Current Crop and Soil Sensors for Precision Agriculture

Precision agriculture relies on real-time monitoring of crop and soil conditions to optimize inputs like water, nutrients, and pesticides. Sensors are key tools that help farmers gather accurate field data, reduce costs, and improve sustainability. These sensors are used both in protected cultivation (greenhouses) and in open-field farming.

Soil Sensors in Precision Agriculture

a. Soil Moisture Sensors

• Function: Measure volumetric water content in soil.
• Applications: Irrigation scheduling, water-use efficiency.
• Examples: Decagon 5TE, Sentek Drill & Drop probes.

Types:

• Tensiometers: Measure soil water tension (availability to plants).
• Capacitance sensors (Frequency Domain Reflectometry, FDR): Detect dielectric constant changes related to water content.
• Time Domain Reflectometry (TDR): Measure the travel time of an electromagnetic pulse in soil.

b. Soil pH Sensors

• Function: Monitor soil acidity or alkalinity.
• Principle: Glass electrode or ion-selective electrodes.
• Applications: Fertilizer management, nutrient availability assessment.
• Examples: Bluelab Soil pH Pen, Hanna Instruments HI981030.

c. Soil Electrical Conductivity (EC) Sensors

• Function: Measure dissolved salts in soil solution (indicator of salinity/fertility).
• Types: Contact probes, electromagnetic induction (EM38).
• Applications: Salinity mapping, variable-rate fertilizer application.
• Examples: Veris EC Mapper, Delta-T Devices WET Sensor.

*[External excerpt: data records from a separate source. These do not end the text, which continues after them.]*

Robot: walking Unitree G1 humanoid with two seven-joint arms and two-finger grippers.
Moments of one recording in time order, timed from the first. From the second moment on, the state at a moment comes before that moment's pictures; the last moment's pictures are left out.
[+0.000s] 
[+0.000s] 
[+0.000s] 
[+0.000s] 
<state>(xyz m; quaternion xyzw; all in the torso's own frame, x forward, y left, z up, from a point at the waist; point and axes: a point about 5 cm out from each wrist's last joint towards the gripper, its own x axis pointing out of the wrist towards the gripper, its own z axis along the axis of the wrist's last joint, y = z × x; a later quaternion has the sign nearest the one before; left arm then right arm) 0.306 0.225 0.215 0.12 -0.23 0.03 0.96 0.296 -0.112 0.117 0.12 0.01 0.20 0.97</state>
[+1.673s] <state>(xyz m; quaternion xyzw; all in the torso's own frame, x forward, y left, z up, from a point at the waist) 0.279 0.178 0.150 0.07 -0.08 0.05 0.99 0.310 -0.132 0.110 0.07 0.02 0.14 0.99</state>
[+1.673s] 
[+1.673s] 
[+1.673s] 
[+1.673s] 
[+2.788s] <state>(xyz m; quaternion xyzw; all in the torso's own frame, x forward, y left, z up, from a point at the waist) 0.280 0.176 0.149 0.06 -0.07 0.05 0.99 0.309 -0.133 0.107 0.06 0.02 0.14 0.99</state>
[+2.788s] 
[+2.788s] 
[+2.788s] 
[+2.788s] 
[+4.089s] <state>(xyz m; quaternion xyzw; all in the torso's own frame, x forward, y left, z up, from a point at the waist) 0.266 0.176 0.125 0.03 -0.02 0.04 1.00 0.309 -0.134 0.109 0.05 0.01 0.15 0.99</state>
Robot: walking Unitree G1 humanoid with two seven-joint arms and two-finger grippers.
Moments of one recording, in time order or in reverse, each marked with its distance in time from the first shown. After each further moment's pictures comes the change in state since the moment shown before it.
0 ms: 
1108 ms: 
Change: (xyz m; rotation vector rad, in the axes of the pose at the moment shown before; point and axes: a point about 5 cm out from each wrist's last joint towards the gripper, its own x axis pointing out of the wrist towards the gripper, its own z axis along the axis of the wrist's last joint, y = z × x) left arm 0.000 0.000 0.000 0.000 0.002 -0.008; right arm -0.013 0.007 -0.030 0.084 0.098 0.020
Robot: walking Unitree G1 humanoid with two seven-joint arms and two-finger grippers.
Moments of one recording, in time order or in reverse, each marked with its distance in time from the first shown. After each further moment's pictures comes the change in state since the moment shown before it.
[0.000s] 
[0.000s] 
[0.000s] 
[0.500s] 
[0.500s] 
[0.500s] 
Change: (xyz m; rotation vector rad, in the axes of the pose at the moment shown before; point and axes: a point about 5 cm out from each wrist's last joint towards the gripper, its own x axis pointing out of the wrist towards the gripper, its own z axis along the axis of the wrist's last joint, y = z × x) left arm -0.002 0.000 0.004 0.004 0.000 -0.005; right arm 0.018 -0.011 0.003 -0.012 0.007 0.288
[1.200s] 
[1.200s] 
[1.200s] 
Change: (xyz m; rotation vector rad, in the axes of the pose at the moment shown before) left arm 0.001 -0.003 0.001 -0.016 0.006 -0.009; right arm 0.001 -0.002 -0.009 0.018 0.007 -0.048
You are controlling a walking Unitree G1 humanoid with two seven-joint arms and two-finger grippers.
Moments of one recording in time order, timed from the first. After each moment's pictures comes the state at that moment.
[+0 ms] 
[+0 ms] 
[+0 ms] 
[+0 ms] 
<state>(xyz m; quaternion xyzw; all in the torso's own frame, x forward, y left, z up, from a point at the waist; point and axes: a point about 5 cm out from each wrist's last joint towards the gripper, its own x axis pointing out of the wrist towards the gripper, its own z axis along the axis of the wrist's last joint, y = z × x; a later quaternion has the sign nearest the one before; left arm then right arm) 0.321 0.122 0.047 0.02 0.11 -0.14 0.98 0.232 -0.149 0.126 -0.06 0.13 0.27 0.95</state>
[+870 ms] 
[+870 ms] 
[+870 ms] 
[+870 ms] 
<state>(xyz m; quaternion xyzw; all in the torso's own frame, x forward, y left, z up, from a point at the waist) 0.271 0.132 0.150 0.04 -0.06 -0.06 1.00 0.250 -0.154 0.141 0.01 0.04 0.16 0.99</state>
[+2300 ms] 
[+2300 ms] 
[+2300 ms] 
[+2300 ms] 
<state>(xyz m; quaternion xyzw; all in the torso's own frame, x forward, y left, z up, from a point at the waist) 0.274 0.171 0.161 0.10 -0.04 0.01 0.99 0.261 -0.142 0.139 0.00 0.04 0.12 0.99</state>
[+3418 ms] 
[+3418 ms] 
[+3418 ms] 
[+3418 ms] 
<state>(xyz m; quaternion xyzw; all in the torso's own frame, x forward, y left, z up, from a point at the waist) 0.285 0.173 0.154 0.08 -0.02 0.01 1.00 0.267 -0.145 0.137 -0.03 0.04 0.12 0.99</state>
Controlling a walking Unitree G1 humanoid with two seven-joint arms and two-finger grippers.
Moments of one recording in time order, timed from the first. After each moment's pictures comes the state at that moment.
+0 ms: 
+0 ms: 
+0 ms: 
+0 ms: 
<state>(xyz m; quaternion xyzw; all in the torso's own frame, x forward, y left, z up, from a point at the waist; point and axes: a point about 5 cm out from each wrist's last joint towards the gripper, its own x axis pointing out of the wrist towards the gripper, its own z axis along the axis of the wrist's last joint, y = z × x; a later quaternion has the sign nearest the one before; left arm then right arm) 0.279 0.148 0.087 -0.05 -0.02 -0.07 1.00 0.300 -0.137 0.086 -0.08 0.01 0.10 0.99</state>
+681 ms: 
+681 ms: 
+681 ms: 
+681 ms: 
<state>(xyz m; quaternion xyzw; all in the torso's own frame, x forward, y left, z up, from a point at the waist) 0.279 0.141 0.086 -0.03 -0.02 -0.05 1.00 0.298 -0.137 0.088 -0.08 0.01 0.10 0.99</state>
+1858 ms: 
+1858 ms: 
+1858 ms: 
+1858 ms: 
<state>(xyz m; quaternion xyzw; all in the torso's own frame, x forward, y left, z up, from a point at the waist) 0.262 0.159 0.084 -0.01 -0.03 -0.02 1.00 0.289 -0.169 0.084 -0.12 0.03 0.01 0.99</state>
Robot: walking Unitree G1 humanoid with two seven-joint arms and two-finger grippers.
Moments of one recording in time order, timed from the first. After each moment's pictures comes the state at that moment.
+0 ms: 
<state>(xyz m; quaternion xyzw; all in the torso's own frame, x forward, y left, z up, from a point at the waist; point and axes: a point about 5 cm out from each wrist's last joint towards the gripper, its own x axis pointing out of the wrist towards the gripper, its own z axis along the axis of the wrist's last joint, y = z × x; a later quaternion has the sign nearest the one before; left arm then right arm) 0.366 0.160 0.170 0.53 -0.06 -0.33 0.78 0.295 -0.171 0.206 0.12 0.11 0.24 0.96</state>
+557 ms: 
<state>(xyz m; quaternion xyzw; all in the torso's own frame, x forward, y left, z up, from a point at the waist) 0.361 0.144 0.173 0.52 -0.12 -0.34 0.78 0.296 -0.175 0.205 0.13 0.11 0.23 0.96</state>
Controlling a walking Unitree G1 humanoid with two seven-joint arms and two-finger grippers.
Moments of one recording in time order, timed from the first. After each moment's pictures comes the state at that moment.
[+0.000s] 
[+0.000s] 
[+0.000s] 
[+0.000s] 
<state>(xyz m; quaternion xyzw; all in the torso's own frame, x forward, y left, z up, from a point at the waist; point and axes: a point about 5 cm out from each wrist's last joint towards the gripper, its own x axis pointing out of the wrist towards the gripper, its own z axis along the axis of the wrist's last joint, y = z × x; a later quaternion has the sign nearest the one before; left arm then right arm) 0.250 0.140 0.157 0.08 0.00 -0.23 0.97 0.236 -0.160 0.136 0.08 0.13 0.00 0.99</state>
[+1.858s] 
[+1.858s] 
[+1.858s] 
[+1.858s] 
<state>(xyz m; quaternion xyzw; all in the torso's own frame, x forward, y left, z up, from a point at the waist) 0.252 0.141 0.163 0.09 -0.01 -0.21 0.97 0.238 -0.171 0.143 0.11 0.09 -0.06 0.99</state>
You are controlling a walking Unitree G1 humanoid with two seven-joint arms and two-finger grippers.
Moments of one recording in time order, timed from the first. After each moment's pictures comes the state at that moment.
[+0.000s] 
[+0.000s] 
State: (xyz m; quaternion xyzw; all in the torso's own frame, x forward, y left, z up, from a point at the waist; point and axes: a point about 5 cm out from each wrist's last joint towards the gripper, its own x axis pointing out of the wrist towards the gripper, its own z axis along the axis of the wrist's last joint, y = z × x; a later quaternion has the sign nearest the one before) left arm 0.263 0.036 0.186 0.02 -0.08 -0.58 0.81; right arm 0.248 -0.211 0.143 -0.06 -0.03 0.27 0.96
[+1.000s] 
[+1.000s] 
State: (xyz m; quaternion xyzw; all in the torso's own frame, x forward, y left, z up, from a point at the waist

d. Soil Temperature Sensors

• Function: Monitor root-zone temperature.
• Principle: Thermistors or thermocouples.
• Applications: Germination, microbial activity, nutrient uptake.
• Examples: DS18B20 digital soil temp sensor, Apogee ST-100.

e. Nutrient Sensors (Ion-Selective Electrodes, Optical Sensors)

• Function: Detect specific ions like nitrate, potassium, ammonium, and phosphate.
• Applications: Fertigation and nutrient management.
• Examples: Ion Selective Field Effect Transistors (ISFET), Nutrisense sensors.

Crop Sensors in Precision Agriculture

a. Chlorophyll / SPAD Meters

• Function: Measure leaf chlorophyll content (proxy for nitrogen status).
• Applications: Nitrogen management, fertilizer scheduling.
• Examples: SPAD-502 Plus (Konica Minolta).

b. Multispectral and Hyperspectral Sensors

• Function: Capture reflectance in visible and near-infrared (NIR) bands.
• Applications: Plant health, disease detection, stress monitoring.
• Examples: MicaSense RedEdge, Parrot Sequoia.

c. Canopy Temperature Sensors

• Function: Infrared sensors measure leaf surface temperature.
• Applications: Early water stress detection.
• Examples: Infrared Thermometers, Apogee SI-111.

d. NDVI (Normalized Difference Vegetation Index) Sensors

• Function: Measure crop vigor and biomass by comparing red and NIR reflectance.
• Applications: Yield prediction, variable-rate input application.
• Examples: GreenSeeker, Crop Circle.

e. Fluorescence Sensors

• Function: Detect chlorophyll fluorescence as an indicator of photosynthetic activity.
• Applications: Stress detection, photosynthesis efficiency.
• Examples: Multiplex sensor, PAM fluorometers.

f. Biosensors (Emerging)

• Function: Detect specific plant metabolites, pathogens, or stress markers.
• Applications: Early disease diagnosis, precision input application.
• Examples: Nano-biosensors for pathogen detection.